## TASK DETAILS
Provide only the number of lines in the listing that contain the word "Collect".
/---
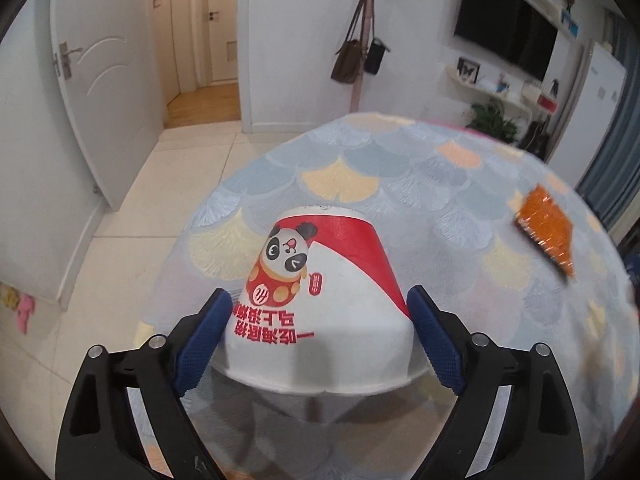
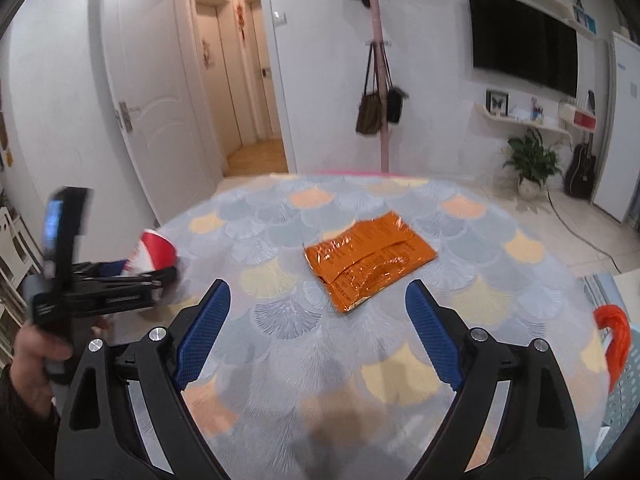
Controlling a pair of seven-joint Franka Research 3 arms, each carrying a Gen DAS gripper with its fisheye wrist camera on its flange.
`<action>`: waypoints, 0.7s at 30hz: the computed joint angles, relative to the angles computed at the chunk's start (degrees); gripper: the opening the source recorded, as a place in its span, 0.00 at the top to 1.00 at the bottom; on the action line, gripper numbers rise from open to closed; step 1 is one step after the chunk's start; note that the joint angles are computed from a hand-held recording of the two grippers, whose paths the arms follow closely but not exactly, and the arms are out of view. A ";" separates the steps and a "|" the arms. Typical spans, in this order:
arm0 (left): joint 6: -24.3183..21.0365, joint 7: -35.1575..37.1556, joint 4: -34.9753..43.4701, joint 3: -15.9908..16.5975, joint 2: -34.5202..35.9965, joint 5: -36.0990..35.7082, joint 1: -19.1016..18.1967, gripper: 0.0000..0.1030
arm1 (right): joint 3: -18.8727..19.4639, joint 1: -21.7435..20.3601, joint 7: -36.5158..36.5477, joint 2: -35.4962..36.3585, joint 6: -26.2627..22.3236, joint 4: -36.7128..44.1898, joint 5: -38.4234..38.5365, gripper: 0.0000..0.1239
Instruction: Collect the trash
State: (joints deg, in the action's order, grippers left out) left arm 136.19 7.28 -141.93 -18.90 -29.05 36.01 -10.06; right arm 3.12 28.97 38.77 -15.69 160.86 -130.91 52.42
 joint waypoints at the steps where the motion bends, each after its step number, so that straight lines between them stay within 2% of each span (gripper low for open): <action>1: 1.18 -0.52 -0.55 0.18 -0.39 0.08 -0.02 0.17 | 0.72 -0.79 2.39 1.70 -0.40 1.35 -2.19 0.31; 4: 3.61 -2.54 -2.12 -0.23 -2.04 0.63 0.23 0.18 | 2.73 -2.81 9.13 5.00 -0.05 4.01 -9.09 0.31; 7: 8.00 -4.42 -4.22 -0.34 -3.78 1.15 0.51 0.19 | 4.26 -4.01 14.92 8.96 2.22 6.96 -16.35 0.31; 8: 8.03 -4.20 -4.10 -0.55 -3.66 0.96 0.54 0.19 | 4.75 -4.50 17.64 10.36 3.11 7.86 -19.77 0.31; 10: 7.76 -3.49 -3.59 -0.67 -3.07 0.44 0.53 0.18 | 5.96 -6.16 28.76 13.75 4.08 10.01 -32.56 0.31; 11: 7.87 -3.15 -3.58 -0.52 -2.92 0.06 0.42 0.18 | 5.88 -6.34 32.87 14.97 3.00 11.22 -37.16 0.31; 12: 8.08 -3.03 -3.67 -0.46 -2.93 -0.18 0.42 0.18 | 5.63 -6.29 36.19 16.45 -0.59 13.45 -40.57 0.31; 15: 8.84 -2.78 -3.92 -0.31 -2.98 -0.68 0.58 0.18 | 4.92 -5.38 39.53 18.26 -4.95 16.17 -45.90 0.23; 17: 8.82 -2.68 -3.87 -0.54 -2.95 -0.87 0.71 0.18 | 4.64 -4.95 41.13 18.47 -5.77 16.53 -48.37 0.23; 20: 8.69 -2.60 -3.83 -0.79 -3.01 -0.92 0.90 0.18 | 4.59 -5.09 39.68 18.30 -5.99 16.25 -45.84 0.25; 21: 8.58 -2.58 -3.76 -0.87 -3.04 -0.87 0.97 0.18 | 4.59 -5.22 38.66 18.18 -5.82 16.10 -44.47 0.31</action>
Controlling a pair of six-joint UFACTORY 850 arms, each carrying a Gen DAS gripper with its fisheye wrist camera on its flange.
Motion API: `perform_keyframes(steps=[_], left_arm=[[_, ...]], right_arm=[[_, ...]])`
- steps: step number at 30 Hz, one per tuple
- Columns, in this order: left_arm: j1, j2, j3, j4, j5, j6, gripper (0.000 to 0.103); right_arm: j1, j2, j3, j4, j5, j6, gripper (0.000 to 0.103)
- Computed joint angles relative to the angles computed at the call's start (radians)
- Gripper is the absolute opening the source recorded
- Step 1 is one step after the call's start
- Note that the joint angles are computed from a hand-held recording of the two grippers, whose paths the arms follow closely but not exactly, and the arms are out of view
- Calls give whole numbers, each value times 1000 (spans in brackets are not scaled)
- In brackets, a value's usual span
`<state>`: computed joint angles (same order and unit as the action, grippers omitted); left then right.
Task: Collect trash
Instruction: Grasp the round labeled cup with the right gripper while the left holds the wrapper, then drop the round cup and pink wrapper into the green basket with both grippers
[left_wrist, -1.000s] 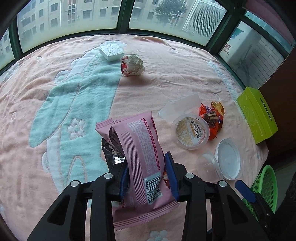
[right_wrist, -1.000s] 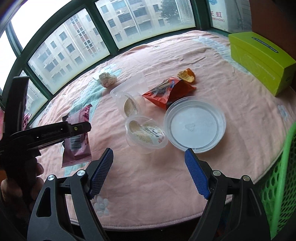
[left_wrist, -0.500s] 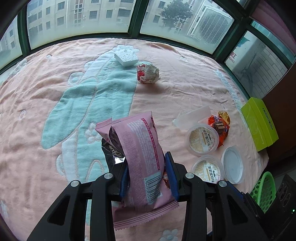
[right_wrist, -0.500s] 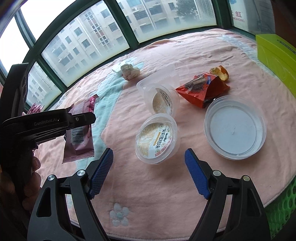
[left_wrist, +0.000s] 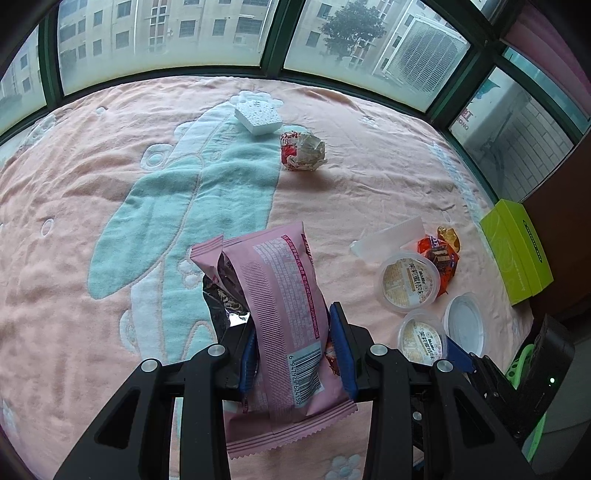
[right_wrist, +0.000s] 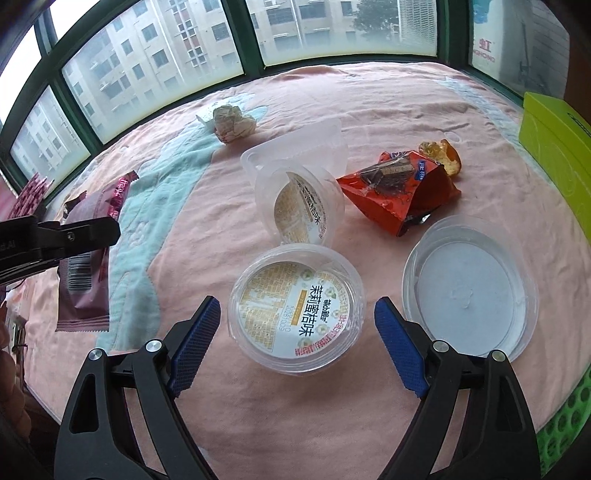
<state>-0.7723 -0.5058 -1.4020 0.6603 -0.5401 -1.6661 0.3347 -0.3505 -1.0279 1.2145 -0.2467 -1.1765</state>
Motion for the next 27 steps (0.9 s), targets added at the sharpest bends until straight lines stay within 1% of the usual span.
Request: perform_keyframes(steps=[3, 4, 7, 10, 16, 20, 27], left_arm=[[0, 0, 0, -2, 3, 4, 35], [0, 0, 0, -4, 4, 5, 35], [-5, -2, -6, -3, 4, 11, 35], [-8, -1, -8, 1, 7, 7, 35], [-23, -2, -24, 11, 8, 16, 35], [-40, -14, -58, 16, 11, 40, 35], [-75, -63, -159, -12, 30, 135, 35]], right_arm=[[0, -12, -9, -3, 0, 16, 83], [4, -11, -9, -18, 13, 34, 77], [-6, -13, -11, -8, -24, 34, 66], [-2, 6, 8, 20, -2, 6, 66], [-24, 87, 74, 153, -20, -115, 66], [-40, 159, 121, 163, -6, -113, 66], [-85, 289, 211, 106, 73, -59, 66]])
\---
## THE ANSWER
2